True, and adding more users makes that removal more difficult.  I'm
willing to help out on the design and review for this work, I just
can't commit to doing the implementation and testing.

I think it looks something like this:

At init time the raid456 driver probes for offload resources It can
discover several scenarios:

1/ "the ioatdma case": raid channels that have all the necessary
operations (copy, xor/pq, xor/pq check).  In this case we'll never
need to perform a channel switch.  Potentially the cpu never touches
the stripe cache in this case and we can maintain a static dma mapping
for the entire lifespan of a struct stripe_head.

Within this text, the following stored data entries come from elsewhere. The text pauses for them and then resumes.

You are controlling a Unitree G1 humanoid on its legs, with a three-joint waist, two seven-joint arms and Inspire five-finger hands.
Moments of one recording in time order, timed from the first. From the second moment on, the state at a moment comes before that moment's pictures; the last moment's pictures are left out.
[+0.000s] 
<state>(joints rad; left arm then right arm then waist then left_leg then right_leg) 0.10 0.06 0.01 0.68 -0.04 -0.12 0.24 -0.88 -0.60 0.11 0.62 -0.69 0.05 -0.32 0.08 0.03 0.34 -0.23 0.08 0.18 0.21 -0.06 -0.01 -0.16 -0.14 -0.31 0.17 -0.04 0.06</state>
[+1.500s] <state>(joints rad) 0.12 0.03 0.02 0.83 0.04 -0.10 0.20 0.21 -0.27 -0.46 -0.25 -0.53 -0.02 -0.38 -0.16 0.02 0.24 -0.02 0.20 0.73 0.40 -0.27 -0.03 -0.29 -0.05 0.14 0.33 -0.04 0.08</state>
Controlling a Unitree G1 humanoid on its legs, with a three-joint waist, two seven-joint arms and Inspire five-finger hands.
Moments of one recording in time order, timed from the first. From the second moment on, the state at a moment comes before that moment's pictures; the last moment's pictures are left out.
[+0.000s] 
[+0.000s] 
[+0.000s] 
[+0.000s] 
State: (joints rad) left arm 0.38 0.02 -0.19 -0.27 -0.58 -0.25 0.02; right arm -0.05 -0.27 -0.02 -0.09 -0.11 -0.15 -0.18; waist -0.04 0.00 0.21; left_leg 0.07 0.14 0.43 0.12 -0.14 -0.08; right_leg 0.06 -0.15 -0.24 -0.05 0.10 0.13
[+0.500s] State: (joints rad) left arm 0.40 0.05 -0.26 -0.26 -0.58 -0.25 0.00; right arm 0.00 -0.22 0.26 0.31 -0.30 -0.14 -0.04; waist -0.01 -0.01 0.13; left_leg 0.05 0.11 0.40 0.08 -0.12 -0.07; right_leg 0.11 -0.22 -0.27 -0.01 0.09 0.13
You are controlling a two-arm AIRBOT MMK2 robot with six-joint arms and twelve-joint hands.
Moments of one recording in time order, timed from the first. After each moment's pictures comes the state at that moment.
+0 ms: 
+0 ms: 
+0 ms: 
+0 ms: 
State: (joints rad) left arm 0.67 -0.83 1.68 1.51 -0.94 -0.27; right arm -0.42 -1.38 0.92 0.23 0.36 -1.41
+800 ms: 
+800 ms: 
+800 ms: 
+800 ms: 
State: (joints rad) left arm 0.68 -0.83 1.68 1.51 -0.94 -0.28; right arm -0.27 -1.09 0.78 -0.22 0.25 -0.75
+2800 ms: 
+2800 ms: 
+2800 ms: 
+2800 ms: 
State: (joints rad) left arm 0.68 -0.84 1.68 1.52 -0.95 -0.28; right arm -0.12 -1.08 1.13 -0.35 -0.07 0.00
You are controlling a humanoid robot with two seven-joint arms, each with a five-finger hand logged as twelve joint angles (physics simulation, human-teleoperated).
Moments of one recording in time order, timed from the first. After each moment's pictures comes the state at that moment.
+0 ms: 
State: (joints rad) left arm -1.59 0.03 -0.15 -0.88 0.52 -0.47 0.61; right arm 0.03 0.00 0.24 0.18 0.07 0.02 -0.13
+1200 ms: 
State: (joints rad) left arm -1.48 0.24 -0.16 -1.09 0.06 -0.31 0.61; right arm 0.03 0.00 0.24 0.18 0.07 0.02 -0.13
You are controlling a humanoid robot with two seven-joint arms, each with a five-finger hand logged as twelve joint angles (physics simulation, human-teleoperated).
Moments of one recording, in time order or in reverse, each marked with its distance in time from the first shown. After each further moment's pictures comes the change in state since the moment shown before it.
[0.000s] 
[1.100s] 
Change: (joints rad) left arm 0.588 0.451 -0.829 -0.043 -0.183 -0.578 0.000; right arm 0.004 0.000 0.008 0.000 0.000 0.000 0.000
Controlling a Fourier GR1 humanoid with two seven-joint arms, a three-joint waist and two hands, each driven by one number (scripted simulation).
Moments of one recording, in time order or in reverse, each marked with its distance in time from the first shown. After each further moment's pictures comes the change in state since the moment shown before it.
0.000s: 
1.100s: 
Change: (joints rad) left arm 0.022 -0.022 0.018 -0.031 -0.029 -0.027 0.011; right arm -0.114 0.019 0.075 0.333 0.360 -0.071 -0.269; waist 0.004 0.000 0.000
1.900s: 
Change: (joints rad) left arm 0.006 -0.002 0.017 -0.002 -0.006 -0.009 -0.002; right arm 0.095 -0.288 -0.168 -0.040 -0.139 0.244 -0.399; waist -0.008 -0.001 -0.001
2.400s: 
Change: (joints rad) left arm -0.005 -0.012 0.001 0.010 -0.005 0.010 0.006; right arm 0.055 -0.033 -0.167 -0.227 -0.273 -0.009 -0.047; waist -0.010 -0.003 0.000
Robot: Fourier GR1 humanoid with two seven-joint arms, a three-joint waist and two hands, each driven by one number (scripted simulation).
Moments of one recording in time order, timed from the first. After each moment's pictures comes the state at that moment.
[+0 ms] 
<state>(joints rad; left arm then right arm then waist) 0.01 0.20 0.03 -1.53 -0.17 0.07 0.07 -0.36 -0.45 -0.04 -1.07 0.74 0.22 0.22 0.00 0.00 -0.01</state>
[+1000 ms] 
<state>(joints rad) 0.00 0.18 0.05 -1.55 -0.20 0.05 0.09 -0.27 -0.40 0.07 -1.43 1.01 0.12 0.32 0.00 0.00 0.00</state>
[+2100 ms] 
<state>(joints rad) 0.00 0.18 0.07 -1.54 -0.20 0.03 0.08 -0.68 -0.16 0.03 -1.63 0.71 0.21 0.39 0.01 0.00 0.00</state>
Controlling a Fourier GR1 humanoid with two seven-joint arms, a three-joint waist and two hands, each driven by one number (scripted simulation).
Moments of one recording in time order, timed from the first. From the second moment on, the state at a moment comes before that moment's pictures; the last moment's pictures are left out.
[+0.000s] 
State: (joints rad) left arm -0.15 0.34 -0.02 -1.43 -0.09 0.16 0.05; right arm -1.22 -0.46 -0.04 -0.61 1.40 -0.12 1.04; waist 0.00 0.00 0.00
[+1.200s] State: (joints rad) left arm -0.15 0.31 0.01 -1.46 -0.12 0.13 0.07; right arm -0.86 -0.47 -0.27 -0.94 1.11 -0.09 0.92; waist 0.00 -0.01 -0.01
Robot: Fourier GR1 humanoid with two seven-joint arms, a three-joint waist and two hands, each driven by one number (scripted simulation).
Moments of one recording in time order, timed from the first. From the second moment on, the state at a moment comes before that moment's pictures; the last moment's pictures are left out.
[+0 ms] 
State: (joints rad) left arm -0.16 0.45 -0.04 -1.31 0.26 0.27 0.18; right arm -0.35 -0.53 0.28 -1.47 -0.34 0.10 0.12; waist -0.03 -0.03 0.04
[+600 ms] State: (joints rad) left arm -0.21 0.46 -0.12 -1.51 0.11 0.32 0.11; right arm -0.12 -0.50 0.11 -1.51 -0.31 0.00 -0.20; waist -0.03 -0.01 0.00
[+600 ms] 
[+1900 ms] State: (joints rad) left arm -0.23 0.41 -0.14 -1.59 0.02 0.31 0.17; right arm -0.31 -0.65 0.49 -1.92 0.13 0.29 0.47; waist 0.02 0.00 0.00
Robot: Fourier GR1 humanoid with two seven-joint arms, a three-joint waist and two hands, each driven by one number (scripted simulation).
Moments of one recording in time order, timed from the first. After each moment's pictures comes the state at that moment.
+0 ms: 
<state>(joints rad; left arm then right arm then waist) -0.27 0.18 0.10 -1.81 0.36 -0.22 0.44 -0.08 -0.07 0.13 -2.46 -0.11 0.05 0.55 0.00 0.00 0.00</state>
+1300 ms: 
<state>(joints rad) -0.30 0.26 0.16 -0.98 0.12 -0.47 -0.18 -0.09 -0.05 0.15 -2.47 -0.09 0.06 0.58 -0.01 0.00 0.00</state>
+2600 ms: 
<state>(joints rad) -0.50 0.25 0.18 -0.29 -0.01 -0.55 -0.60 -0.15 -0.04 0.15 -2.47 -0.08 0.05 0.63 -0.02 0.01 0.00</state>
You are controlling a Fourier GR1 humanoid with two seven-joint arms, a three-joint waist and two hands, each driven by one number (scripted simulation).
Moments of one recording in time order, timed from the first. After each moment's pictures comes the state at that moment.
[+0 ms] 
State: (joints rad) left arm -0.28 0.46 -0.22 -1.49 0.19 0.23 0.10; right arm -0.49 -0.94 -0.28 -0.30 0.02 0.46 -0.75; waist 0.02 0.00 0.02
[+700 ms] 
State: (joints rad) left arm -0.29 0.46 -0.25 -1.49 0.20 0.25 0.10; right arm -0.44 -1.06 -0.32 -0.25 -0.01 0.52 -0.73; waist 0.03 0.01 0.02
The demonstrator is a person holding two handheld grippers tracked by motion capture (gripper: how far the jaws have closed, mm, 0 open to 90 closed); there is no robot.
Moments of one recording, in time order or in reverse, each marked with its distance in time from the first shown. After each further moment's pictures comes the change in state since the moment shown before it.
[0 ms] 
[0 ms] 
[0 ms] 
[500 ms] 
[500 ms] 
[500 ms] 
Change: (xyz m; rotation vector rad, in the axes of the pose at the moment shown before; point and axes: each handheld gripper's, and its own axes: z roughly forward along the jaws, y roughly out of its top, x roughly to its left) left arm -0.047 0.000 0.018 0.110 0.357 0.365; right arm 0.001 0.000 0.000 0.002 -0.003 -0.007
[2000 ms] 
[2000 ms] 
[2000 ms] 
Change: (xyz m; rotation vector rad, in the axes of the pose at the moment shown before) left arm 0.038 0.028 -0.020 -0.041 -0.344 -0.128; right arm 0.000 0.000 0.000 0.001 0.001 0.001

2/ "the channel switch case":  All the necessary offload resources are
available but span multiple devices.  In this case we need to wait for
channel1 to complete an operation before channel2 can start.  This
case is complicated by the fact that different channels may need their
own dma mappings.  In the simplest case channels can share the same
mapping and raid456 needs to wait for channel completions.  I think we
can do a better job than the async_tx api here as raid456 should
probably poll for completions after each stripe processing batch.
Taking an interrupt per channel-switch event seems like excessive
overhead.

3/ "the co-op case": We have a xor/pq offload resource, but copy and
check operations require the cpu to touch the stripe cache.  In this
case we need to use the dma_sync_*_for_cpu()/dma_sync_*_for_device()
to pass buffers back and forth between device and cpu ownership.  This
shares some of the complexity of waiting for completions with scenario
2.

Which scenario does your implementation fall into?  Maybe we can focus
on that one and leave the other scenarios for other dmaengine
maintainers to jump in an implement?